History
- Name: Empire Beauty (1943-46); Polycrown (1946-62); Ioannis Aspiotis (1962-68); Laurel (1968-69);
- Owner: Ministry of War Transport (1943-46); Einar Rasmussen (1946-62); Lamda Shipping Enterprises Corporation (1962-68); Laurel Shipping Co Ltd (1968);
- Operator: Stephens, Sutton Ltd (1943-46); Kristiansands Tankrederi A/S (1946-62); Lamda Shipping Enterprises Corporation (1962-68); Laurel Shipping Co Ltd (1968);
- Port of registry: Sunderland (1943-46); Kristiansand (1946-62); Beirut (1962-68); Famagusta (1968);
- Builder: William Doxford & Sons, Sunderland
- Yard number: 703
- Launched: 8 April 1943
- Completed: July 1943
- Identification: UK Official Number 169119 (1943-46); Code Letters BFJG (1943-46); ; Code Letters LLKP (1946-62); ;
- Fate: Scrapped 1969

General characteristics
- Type: Cargo ship
- Tonnage: 7,297 GRT; 4,936 NRT; 10,270 DWT;
- Length: 428 ft 8 in (130.66 m)
- Beam: 56 ft 5 in (17.20 m)
- Depth: 35 ft 5 in (10.80 m)
- Propulsion: One SCSA oil engine, 516 hp (385 kW)
- Speed: 10 knots (19 km/h)
- Armament: 4" gun, 6 machine guns, net defence (Empire Beauty)

= MV Polycrown =

Cargo ship built in 1943

Polycrown was a cargo ship which was built by William Doxford & Sons, Sunderland in 1943 as Empire Beauty. Postwar she was sold into merchant service as Polycrown and saw further service as Ioannis Aspiotis and Laurel before she was scrapped in 1969.

==Description==
Empire Beauty was built by William Doxford & Sons, Sunderland. She was yard number 703. Empire Beauty was launched on 8 April 1943 and completed in July that year. She had a GRT of 7,297, NRT of 4,936 and DWT of 10,270.

==Career==

Empire Beauty was built for the Ministry of War Transport (MoWT) and placed under the management of Stephens, Sutton Ltd. Empire Beauty was a member of a number of convoys during the Second World War.

- SL 167
Convoy SL 167 sailed from Freetown, Sierra Leone on 9 August 1944 and arrived at Liverpool on 29 October 1944. Empire Beauty was carrying a cargo of Linseed.

- KMS 65
Convoy KMS 65 sailed from Liverpool on 4 October 1944 and arrived at Gibraltar on 11 October 1944. Empire Beauty was carrying a cargo of stores and was bound for Port Said, Egypt, Basra, Iraq and Bandar Mashur, Iran.

In June 1946, Empire Beauty was sold to Einar Rasmussen, Kristiansand, Norway and renamed Polycrown. She was placed under the management of Kristiansands Tankrederi A/S. In 1962, Polycrown was sold to Lamda Shipping Enterprises Corporation, Beirut, Lebanon and renamed Ioannis Aspiotis. In 1968, Ioannis Aspiotis was sold to Laurel Shipping Co Ltd, Famagusta, Cyprus and renamed Laurel. Later that year she was sold to shipbreakers at Kaohsiung, Taiwan, where she arrived for scrapping on 23 December 1968.
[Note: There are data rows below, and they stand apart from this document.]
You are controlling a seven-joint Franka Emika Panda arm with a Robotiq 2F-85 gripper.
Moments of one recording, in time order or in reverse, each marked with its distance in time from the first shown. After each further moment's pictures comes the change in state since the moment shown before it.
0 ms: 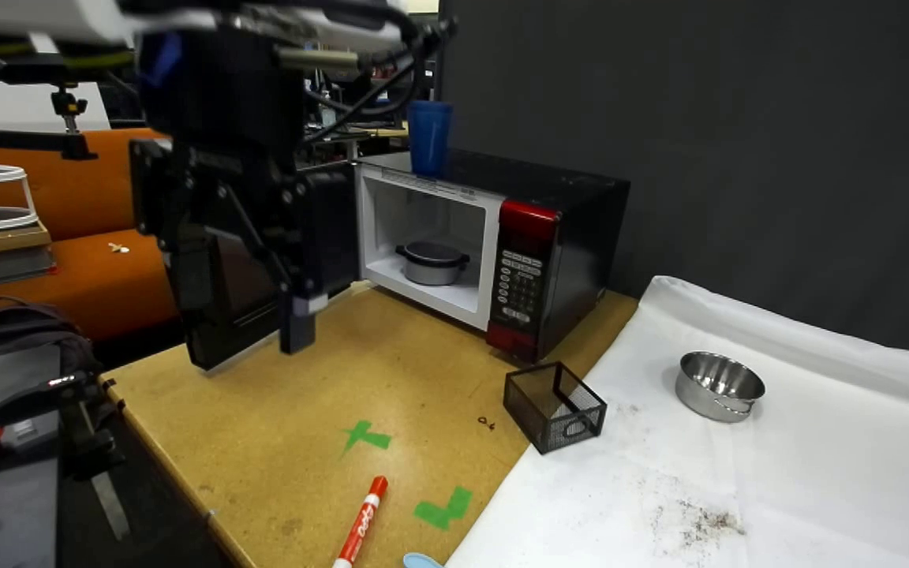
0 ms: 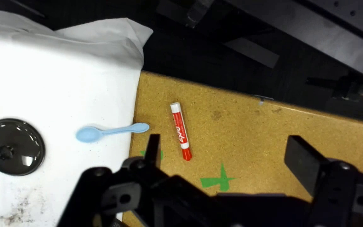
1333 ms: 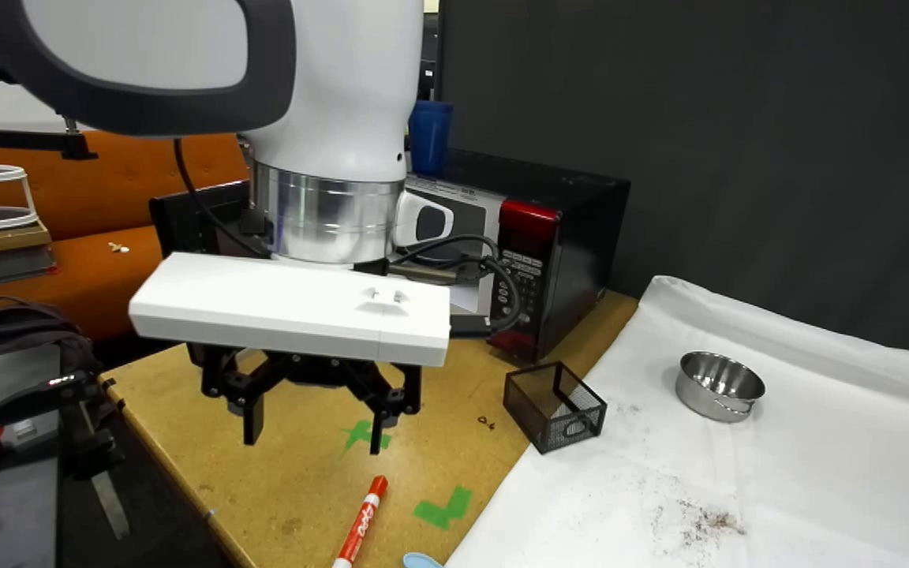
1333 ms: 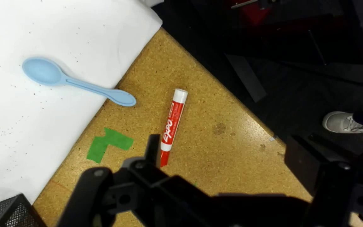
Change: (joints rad) arm -0.043 0.476 0.057 0.118 0.236 0.325 -0.700
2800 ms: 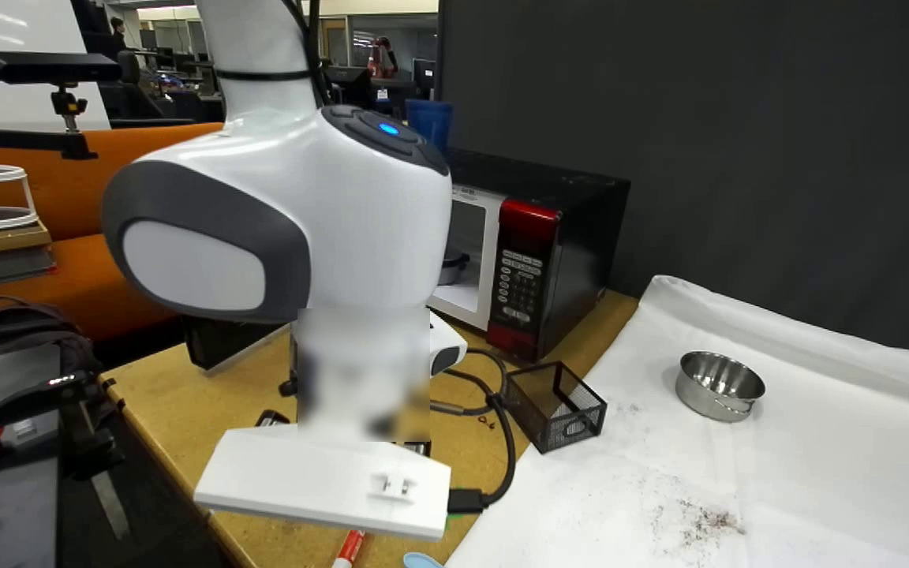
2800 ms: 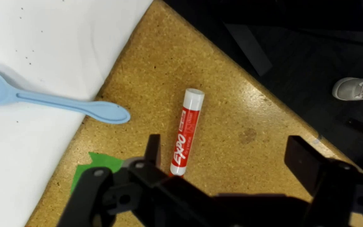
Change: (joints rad) arm -0.214 0.373 0.232 0.147 0.395 0.205 -0.301
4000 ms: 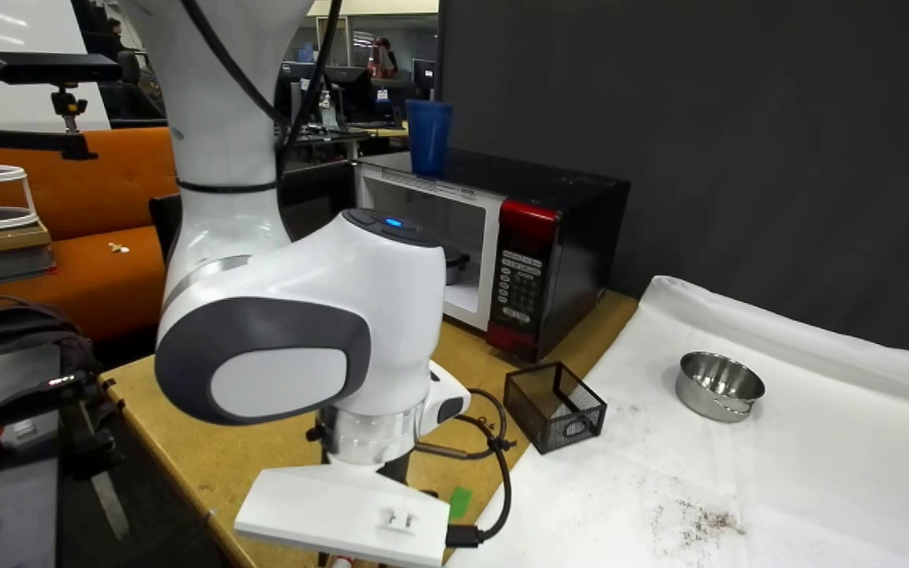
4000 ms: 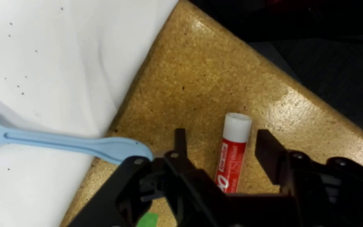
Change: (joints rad) arm 0.022 0.226 -0.066 0.119 -0.567 0.136 0.596
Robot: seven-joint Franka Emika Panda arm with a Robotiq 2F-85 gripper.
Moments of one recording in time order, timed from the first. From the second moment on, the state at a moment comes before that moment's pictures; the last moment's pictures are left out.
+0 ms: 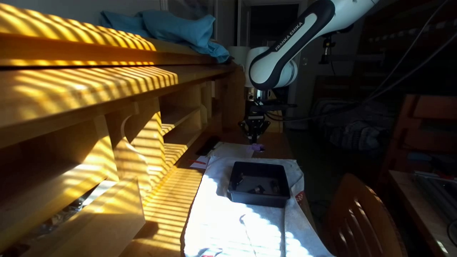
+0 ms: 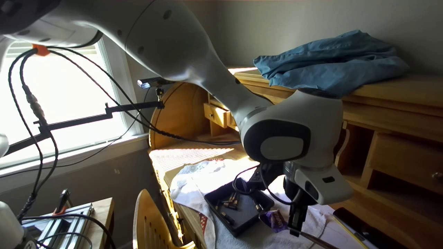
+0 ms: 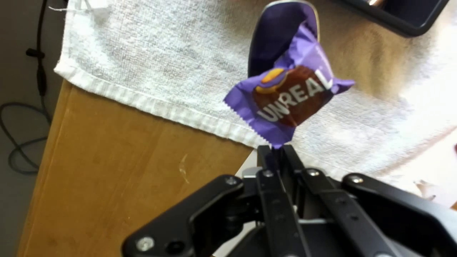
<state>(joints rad) -0.07 0.57 -0.17 -1.82 0.13 2.39 0.58</state>
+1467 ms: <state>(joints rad) 0.09 0.55 -0.18 -1.79 0.03 2.39 0.65</state>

==Official Numbers and Code Letters==

Official numbers were a forerunner to IMO Numbers. Empire Beauty had the UK Official Number 169119 and used the Code Letters BFJG. Polycrown used the Code Letters LLKP.

==Propulsion==

The ship was propelled by a 3-cylinder SCSA oil engine which had cylinders of 235/8 in (60 cm) diameter by 915/16 in (232 cm) stroke. It was built by William Doxford & Sons. She was capable of 11.5 kn.